> WHAT YOU HAVE TO DO
Your output should be one number, which is how many lines in the material contain "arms".

> COLLECTED MATERIAL
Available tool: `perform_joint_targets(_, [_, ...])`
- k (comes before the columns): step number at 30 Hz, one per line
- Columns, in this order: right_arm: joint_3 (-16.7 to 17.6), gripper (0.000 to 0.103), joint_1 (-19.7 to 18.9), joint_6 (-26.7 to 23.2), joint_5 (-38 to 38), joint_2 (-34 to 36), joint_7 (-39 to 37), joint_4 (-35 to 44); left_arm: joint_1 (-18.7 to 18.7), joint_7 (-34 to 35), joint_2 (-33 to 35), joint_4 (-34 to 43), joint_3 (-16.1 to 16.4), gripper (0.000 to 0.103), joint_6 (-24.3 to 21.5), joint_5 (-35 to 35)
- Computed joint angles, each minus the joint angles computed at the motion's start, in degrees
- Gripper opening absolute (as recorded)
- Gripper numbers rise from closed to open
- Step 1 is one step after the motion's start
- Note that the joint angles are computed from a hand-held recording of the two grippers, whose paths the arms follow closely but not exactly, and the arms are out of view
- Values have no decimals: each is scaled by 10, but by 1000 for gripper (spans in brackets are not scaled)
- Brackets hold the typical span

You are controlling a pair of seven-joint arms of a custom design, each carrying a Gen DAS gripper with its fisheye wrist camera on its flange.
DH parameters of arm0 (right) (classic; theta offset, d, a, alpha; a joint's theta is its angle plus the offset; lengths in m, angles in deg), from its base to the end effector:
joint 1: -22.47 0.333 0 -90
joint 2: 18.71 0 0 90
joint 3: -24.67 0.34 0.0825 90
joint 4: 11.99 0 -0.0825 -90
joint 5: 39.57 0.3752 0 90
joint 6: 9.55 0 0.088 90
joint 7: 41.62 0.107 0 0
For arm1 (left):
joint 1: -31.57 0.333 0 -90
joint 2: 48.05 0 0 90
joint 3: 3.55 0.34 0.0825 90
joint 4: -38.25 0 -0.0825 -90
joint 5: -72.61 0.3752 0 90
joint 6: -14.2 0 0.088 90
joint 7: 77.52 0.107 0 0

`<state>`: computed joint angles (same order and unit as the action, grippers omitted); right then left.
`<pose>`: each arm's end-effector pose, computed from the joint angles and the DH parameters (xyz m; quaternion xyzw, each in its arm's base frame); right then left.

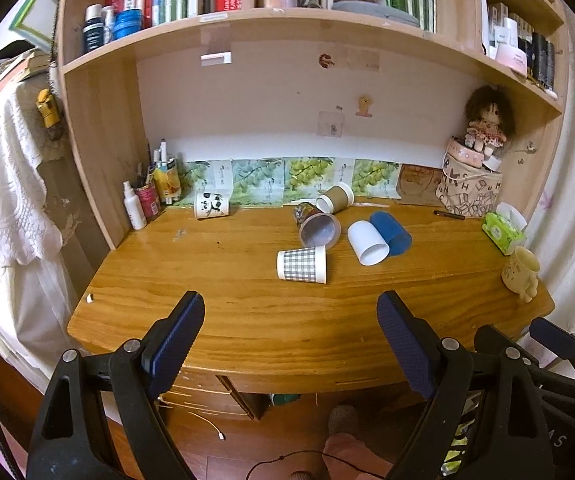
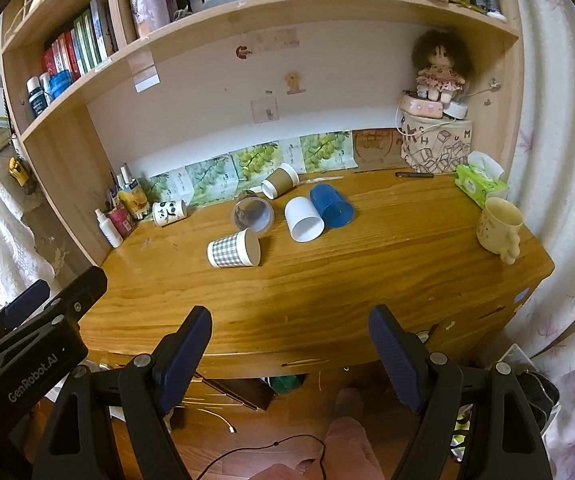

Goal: Flip cup upright
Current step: 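Move the left tool toward the white plastic cup lying on its side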

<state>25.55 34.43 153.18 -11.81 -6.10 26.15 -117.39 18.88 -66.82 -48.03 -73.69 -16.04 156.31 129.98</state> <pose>0.6488 0.1220 0.5239 -0.7108 0.5786 -0.1815 0.3565 0.5332 -0.2541 0.5593 -0.7169 0.5360 -0.2746 0.3513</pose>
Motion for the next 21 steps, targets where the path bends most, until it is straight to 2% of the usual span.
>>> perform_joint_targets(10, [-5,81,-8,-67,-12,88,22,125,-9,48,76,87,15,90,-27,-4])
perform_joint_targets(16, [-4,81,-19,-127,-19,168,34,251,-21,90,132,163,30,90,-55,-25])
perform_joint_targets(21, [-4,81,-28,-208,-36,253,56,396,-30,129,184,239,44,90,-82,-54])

> TASK RESULT
2